● **What you will do**
Your task is to repeat all of the data exactly while excluding the pictures.

● **Recorded data**
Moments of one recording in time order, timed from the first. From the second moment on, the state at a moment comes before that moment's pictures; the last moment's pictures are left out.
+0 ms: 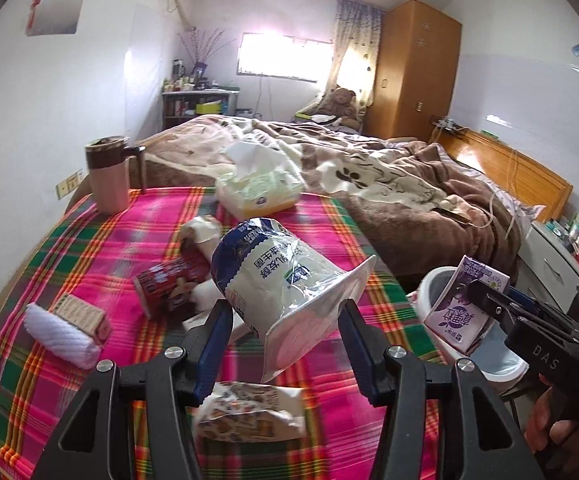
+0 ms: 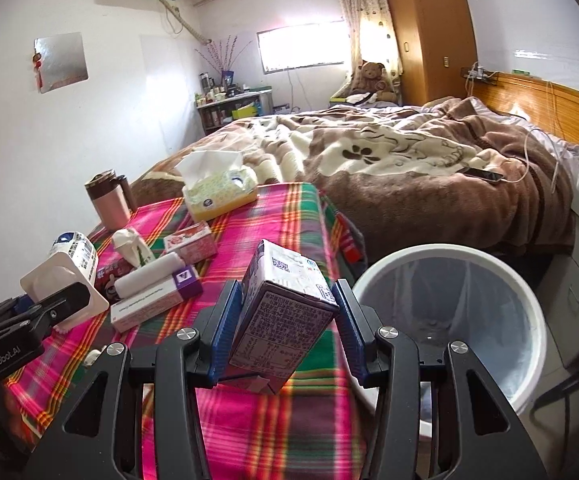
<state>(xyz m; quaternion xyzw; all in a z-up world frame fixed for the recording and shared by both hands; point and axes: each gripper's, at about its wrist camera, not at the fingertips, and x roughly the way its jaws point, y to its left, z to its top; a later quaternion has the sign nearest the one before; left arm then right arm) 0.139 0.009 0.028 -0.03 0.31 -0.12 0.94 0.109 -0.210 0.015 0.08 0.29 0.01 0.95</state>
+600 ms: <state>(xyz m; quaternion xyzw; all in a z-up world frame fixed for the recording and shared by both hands) 0.152 -0.116 0.024 0.00 0.32 -0.23 0.92 0.094 -0.296 0.006 0.09 0.30 -0.08 0.95</state>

● **Task response**
Moments of one recording in time order, timed from the first. From the second moment on, the state at a moment comes before that moment's pictures; the last moment's pictures are left out.
+0 ms: 
+0 ms: 
<state>(xyz m; quaternion xyzw; all in a z-up world frame fixed for the recording and shared by both hands; point and axes: each gripper's, at about its wrist camera, not at the fingertips, and x roughly the way its jaws point, y to its left, z to its top; a later quaternion has the sign nearest the one before; left arm then right arm) 0.139 0.009 0.028 -0.03 0.31 -0.12 0.94 0.109 -0.210 0.015 0.08 0.29 0.01 0.95</state>
+600 ms: <state>(xyz m; quaternion xyzw; all in a z-up world frame fixed for the recording and shared by both hands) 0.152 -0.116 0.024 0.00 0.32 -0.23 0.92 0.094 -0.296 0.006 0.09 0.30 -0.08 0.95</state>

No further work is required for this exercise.